#### ACTIVITY:
Output every record verbatim, and omit each picture.

#### SUPPLIED MATERIAL:
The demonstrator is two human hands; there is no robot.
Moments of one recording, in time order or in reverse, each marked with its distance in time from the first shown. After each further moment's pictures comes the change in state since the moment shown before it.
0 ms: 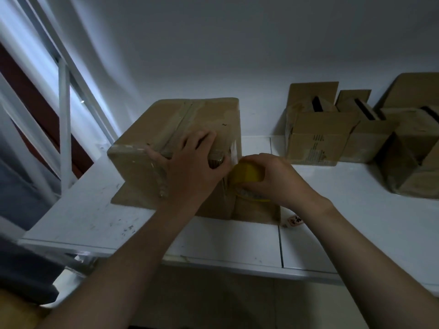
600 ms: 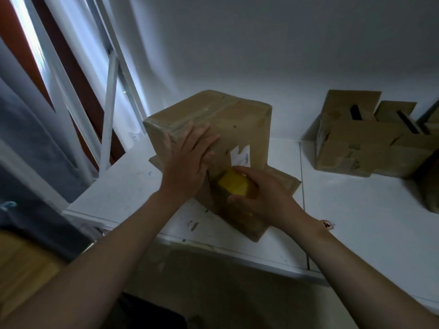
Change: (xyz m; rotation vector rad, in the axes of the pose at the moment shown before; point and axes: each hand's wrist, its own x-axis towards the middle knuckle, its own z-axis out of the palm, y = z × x) left_hand -0.014 -0.108 -0.005 -0.125 0.116 0.223; right_hand -0.014 -0.069 0.059 0.098 -0.138 -0.018
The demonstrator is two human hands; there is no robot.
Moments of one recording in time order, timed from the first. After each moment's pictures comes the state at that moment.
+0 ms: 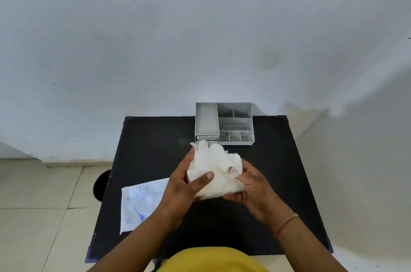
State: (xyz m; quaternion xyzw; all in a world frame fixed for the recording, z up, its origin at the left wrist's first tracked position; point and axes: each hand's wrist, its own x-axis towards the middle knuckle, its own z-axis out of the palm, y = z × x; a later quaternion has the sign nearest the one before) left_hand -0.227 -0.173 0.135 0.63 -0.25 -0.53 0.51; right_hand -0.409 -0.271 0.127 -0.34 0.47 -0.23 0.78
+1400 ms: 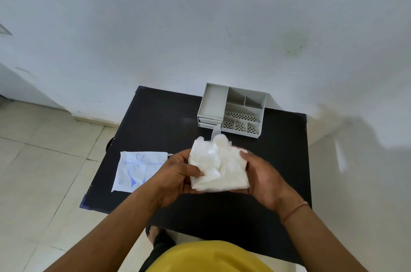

#### WRITTEN ANSWER:
The demonstrator is two human hands; there is no robot.
Moments of one recording, in time order or in reverse, each marked with its distance in time from the first shown. After each further moment's pictures comes the change in state since the moment shown before it.
0 ms: 
600 ms: 
Change: (xyz m; rotation vector rad, in the axes of the pose at the moment shown before; point and axes: each hand's wrist, its own x-axis towards the middle knuckle, its own z-axis out of the palm, y = z × x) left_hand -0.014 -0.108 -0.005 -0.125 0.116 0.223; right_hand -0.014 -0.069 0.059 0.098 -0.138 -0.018
The demonstrator is two human hands; there is no robot.
Moments of one recording in time order, timed from the first. After each moment's pictures comes the state at that moment.
+0 ms: 
State: (xyz m; quaternion xyzw; all in a world frame fixed for the recording, z up, its origin at the left wrist's first tracked position; point and axes: each hand's wrist, its own x-axis towards the middle knuckle, its own z-axis out of the palm, y = z × x; a later quaternion has the sign nearest the one before) left_hand -0.227 -0.173 0.135 0.63 -0.25 -0.53 0.51; right_hand -0.409 -0.271 0.127 -0.34 0.47 -0.23 0.78
+1400 ms: 

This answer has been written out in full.